If it is licensed in the USA I do hope that we use it over here in the UK and do not have to wait for years for DEFRA to reinvent the wheel as we have to do for FMD virus RNA detection, when we refused to use the USA test over her. Also, in the case of PCR detection of M bovis to be both specific and detect viable bacteria DEFRA has insisted on starting again and not using the test developed by Professor Wellington at Warwick University. It is all to do with money patents and bureaucracy.
 
The other point to make about BCG is that it multiplies for a certain length of time, say about 3 months, but then as I understand, unless the person in severely immuno-compromised, it is controlled and does not remain latent, so it leaves an immune footprint but would not be expected to give rise to these antigens detected in the proposed test after that. However, if it is out as bait and one does not know when the animal was infected by eating the bait, or whether oral re-infection may take place, I am not sure how useful the test would be in the situation of the badger and freely available oral BCG bait.
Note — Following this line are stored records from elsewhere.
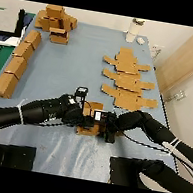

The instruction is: Fold the box.

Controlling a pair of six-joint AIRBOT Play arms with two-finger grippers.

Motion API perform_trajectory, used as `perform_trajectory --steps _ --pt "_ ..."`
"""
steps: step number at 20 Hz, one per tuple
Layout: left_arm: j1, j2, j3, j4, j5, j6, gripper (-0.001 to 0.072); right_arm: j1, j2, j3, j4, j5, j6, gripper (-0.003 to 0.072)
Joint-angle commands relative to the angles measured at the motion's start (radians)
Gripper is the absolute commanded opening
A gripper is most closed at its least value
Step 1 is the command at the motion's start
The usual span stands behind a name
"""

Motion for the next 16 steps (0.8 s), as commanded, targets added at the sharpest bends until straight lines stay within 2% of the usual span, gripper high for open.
perform_trajectory --steps 1,9,10,14,15,16 --pt "-0.005 -0.030 0.014 0.018 -0.028 -0.070 0.0479 0.000 -0.001 0.000 0.000 0.000 0.000 0.0495" --pt "-0.005 -0.067 0.026 0.022 -0.048 -0.162 0.0473 0.000 -0.001 0.000 0.000 0.000 0.000 0.0495" --pt "-0.006 -0.067 0.026 0.030 -0.049 -0.169 0.0412 0.000 -0.001 0.000 0.000 0.000 0.000 0.0495" --pt "-0.014 -0.069 0.026 0.044 -0.053 -0.191 0.0395 0.000 -0.001 0.000 0.000 0.000 0.000 0.0495" --pt "-0.018 -0.071 0.026 0.043 -0.051 -0.187 0.0241 0.000 -0.001 0.000 0.000 0.000 0.000 0.0495" --pt "-0.024 -0.072 0.027 0.043 -0.047 -0.182 0.0149 0.000 -0.001 0.000 0.000 0.000 0.000 0.0495"
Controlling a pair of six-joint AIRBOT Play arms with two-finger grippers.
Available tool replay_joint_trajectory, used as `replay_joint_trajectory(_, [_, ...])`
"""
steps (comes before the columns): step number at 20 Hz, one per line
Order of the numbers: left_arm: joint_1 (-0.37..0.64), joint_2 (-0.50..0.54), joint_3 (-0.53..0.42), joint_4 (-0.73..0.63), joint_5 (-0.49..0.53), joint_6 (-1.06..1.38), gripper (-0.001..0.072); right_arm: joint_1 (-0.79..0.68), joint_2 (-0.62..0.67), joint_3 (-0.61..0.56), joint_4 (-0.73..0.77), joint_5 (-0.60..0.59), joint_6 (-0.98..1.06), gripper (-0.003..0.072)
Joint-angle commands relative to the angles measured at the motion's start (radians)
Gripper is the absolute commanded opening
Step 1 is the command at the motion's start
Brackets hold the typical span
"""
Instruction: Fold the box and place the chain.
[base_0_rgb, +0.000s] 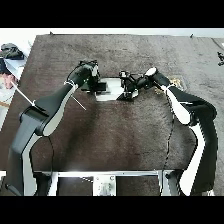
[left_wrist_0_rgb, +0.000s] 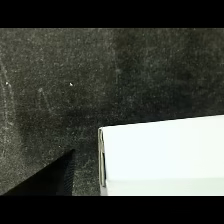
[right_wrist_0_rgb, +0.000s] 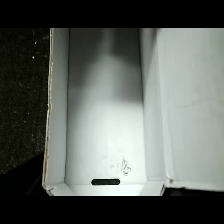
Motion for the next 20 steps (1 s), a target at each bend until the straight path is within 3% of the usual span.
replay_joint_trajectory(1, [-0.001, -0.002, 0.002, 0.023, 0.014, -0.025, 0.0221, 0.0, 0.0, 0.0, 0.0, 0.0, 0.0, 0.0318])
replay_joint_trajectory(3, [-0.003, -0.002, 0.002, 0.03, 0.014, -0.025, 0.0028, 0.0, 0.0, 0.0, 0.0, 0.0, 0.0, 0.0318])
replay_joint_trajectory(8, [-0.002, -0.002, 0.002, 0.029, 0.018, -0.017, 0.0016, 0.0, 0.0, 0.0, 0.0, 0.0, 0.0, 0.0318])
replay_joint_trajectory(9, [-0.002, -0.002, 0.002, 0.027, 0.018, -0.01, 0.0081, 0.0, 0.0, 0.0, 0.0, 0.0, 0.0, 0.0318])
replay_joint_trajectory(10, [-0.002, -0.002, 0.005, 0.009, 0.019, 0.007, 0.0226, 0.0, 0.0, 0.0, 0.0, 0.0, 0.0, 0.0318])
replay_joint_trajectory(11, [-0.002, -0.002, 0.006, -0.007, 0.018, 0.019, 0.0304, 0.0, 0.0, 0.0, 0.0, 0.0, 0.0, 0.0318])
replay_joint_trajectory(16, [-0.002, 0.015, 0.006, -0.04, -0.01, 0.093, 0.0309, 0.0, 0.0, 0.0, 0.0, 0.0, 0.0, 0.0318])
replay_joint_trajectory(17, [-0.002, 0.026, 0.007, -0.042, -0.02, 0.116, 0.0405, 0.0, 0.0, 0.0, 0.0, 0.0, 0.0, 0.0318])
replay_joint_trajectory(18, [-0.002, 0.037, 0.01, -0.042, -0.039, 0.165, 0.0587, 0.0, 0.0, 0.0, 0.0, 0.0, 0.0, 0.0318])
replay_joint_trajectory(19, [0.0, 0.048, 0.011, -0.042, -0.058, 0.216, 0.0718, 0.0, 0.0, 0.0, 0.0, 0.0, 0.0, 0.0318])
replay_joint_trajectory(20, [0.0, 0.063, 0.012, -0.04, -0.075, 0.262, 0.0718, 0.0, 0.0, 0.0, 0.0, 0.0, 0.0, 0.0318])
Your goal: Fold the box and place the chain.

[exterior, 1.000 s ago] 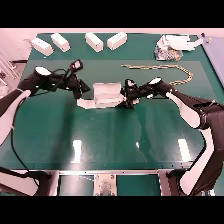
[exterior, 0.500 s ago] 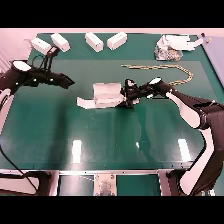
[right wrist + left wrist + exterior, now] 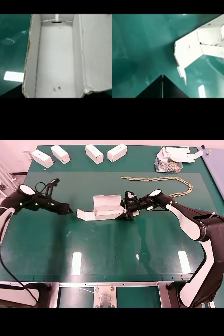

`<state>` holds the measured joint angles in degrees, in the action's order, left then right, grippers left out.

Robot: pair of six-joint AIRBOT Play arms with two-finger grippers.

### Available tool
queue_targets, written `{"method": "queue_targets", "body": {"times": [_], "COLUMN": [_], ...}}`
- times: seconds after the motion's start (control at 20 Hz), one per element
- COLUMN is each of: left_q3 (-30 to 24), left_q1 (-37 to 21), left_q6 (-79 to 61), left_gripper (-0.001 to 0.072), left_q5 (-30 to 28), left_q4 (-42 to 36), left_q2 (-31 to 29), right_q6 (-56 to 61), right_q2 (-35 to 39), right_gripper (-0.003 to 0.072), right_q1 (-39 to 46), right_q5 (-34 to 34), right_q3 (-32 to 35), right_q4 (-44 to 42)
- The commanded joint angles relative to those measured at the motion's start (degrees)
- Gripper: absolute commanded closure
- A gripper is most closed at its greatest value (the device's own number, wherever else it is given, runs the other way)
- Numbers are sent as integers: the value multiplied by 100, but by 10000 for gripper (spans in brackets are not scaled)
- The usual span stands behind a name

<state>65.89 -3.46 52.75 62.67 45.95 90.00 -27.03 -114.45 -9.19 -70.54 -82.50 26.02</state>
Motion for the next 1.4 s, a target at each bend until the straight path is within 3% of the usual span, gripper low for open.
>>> {"method": "queue_targets", "body": {"times": [0.0, 0.35, 0.65, 0.75, 0.95, 1.35], "left_q3": [-107, -107, -98, -72, 133, 190], "left_q1": [31, 769, 844, 844, 844, 841], "left_q6": [76, -162, -734, -785, -844, -778], "left_gripper": [694, 693, 694, 694, 694, 693], "left_q5": [409, 262, 92, 59, 120, 621], "left_q4": [-479, -824, -2002, -2074, -1687, 398], "left_q2": [267, 619, 570, 570, 573, 573], "right_q6": [2, 2, 2, 2, 2, 2], "right_q2": [0, 0, 0, 0, 0, 0], "right_gripper": [111, 111, 111, 111, 111, 111], "right_q1": [0, 0, 0, 0, 0, 0], "right_q5": [0, 0, 0, 0, 0, 0], "right_q3": [0, 0, 0, 0, 0, 0], "right_q4": [0, 0, 0, 0, 0, 0]}}
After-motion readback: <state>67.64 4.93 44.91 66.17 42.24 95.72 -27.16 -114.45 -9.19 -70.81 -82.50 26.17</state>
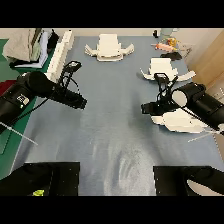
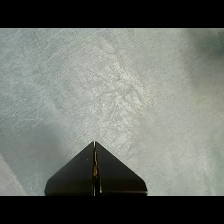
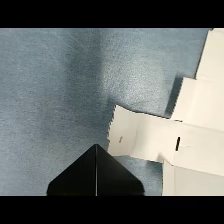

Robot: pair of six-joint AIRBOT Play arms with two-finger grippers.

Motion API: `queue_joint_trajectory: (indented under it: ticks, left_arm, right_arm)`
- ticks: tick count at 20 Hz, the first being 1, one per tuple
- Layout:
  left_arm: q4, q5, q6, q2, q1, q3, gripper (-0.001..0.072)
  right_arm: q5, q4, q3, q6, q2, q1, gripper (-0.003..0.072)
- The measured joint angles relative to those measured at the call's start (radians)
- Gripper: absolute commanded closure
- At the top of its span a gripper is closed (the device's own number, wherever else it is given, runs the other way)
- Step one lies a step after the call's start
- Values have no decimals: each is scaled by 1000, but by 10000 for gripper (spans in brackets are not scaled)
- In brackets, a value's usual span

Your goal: Fold the box.

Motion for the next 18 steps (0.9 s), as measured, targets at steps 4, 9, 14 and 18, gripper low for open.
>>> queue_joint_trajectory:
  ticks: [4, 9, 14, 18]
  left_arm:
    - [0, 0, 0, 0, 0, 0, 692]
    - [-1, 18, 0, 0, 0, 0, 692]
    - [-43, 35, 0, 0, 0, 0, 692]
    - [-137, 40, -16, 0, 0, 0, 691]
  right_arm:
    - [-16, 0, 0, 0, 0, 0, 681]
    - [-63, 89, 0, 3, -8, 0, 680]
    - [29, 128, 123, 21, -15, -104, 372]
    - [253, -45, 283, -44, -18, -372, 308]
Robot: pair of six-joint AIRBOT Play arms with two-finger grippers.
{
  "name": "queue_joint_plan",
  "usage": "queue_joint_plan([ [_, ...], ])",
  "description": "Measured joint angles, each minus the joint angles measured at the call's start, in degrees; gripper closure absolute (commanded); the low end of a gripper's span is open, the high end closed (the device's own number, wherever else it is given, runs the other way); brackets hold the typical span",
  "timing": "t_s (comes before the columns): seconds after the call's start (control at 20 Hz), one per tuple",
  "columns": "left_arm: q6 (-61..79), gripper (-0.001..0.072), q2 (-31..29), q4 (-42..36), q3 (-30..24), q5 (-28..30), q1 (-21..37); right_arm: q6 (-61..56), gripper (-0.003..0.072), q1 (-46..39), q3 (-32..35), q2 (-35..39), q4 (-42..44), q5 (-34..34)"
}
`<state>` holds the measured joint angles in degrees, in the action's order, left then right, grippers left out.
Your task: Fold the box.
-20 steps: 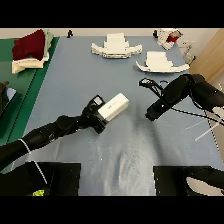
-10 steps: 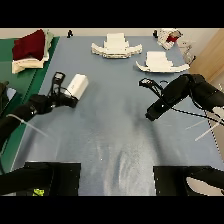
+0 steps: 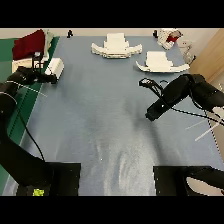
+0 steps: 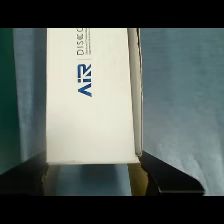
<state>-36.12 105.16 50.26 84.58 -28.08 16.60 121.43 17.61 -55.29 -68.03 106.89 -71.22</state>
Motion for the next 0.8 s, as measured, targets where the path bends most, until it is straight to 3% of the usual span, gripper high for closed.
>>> queue_joint_plan([
  [0.2,-3.6,0.0267,7.1,2.1,8.5,-0.9,0.5,0.0,0.0682,0.0,0.0,0.0,0.0,0.0],
  [0.6,-5.1,0.0266,10.4,3.1,11.8,-0.6,0.7,0.0,0.0681,0.0,0.0,0.0,0.0,0.0],
  [0.65,-5.1,0.0235,10.5,3.1,11.9,-0.7,0.7,0.0,0.0681,0.0,0.0,0.0,0.0,0.0],
  [0.7,-5.2,0.0013,10.5,3.2,11.9,-0.8,0.7,0.0,0.0682,0.0,0.0,0.0,0.0,0.0],
  [0.8,-5.2,0.0009,10.6,3.4,12.0,-1.4,0.7,0.0,0.0681,0.0,0.0,0.0,0.0,0.0],
])
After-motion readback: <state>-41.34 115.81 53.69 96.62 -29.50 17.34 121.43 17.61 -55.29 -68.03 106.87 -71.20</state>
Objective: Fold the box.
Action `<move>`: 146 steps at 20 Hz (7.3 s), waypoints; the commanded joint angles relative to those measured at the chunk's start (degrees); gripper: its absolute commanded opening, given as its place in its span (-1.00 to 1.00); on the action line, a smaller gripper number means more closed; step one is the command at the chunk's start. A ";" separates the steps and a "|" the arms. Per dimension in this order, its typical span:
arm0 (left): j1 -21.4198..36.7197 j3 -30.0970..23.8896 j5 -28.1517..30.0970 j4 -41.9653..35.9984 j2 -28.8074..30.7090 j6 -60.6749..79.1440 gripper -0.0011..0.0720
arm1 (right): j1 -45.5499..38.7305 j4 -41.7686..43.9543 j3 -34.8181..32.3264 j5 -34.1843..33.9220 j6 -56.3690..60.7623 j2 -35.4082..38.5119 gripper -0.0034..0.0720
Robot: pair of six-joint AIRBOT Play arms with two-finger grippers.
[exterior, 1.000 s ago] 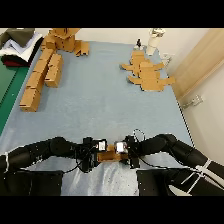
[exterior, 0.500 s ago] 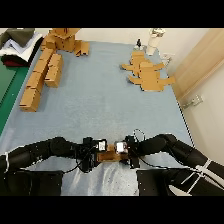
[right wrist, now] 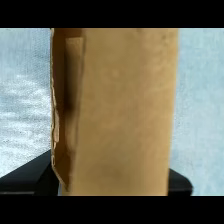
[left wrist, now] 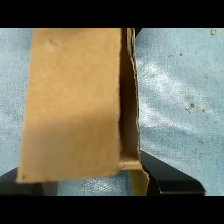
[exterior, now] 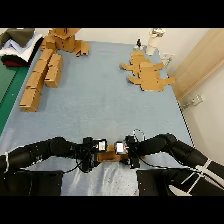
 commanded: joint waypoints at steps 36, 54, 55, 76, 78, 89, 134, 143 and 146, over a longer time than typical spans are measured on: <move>0.00 -0.02 0.02 0.04 -0.02 0.02 0.42 | -0.09 3.78 9.16 -9.60 90.25 9.62 -0.35; 0.00 -0.02 0.02 0.04 -0.02 0.02 0.42 | -4.28 1.81 15.98 -3.41 78.62 -15.50 -0.49; 0.00 -0.02 0.00 0.07 -0.02 0.02 0.42 | -4.28 1.81 15.98 -3.52 78.62 -15.50 -0.49; 0.00 -0.02 0.00 0.07 -0.02 0.02 0.42 | -0.83 -18.53 15.28 -33.66 46.40 8.37 0.07; 0.00 -0.02 0.04 0.07 -0.02 0.02 0.42 | 2.05 -19.34 11.80 -26.73 39.39 6.73 0.07; 0.00 -0.02 0.02 0.04 -0.02 0.02 0.42 | 10.34 -19.43 10.51 -10.43 30.25 0.68 -0.40; 0.00 -0.02 0.04 0.04 -0.02 0.02 0.42 | -15.39 -25.46 5.90 -29.27 92.00 10.36 -0.90; 0.00 -0.02 0.02 0.04 -0.02 0.02 0.42 | -11.67 -5.22 3.85 -21.49 84.67 5.44 -0.90; 0.00 -0.02 0.02 0.04 -0.02 0.02 0.42 | -11.08 -5.20 3.87 -20.94 84.67 5.51 -0.90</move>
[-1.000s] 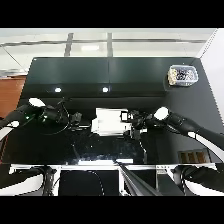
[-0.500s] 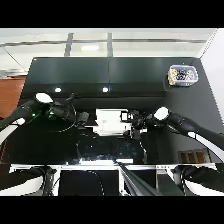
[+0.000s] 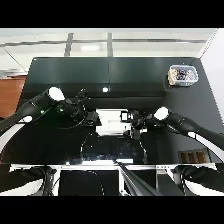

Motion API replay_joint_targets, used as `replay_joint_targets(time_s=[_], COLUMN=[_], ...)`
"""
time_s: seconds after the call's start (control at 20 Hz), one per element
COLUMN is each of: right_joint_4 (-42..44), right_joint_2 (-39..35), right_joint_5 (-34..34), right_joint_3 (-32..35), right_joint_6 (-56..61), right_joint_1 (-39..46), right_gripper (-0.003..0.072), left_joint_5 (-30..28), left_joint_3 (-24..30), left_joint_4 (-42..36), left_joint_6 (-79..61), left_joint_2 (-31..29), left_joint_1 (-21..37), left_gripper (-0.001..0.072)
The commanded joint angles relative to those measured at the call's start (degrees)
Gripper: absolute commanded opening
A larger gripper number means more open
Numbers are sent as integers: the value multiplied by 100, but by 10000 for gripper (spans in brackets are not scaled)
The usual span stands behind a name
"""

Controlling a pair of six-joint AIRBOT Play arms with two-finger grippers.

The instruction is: Fold the box and place the chain.

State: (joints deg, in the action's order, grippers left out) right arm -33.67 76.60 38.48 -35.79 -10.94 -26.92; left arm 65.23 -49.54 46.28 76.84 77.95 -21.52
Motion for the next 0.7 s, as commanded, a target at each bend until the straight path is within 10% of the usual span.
replay_joint_targets(time_s=[0.0, 0.65], right_joint_4=[0, 0], right_joint_2=[-2, -2], right_joint_5=[0, 0], right_joint_3=[-7, -7], right_joint_6=[0, 2], right_joint_1=[0, 0], right_gripper=[231, 231], left_joint_5=[-444, -739], left_joint_3=[-39, -179], left_joint_4=[461, 1985], left_joint_6=[592, 2199], left_joint_2=[2, 177], left_joint_1=[-278, -953], left_gripper=[404, 403])
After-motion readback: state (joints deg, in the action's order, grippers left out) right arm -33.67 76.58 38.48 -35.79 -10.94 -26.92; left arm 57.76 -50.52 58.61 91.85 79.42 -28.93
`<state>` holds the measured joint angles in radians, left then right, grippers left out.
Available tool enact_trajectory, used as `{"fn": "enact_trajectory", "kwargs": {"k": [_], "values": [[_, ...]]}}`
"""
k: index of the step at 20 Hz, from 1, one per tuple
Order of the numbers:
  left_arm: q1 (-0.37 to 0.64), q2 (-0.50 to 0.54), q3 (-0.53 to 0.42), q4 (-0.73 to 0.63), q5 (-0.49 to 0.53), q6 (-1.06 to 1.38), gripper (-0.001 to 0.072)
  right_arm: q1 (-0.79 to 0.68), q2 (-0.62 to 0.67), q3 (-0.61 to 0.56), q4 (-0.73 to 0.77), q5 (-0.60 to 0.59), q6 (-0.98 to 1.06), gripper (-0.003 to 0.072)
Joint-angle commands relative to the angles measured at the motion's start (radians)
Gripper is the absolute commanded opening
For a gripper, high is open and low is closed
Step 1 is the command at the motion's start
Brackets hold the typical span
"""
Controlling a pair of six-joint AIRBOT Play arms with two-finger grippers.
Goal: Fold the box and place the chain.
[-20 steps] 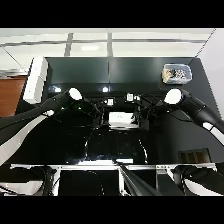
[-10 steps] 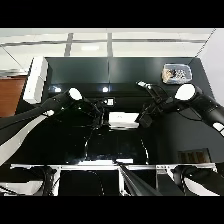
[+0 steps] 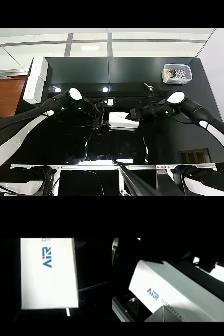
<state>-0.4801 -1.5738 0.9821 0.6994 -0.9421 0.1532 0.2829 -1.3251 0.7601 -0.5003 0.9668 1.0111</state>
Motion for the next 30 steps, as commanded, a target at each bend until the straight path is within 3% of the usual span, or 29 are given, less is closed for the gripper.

However, the BCG vaccine by injection will be ready for use in the badger several years before, if not actually now, so therefore injecting a trapped badger and micro-chipping it, is a present or imminent possibility if the badger tests negative for TB. Again knowing when cattle are vaccinated by injection could be adjusted to screening by this new test, ie more than 6 months after vaccination. It will be important to check the clearance of BCG in the vaccinated animal with the test for antigens, 85B and alpha-crystallin and any others used in the new test.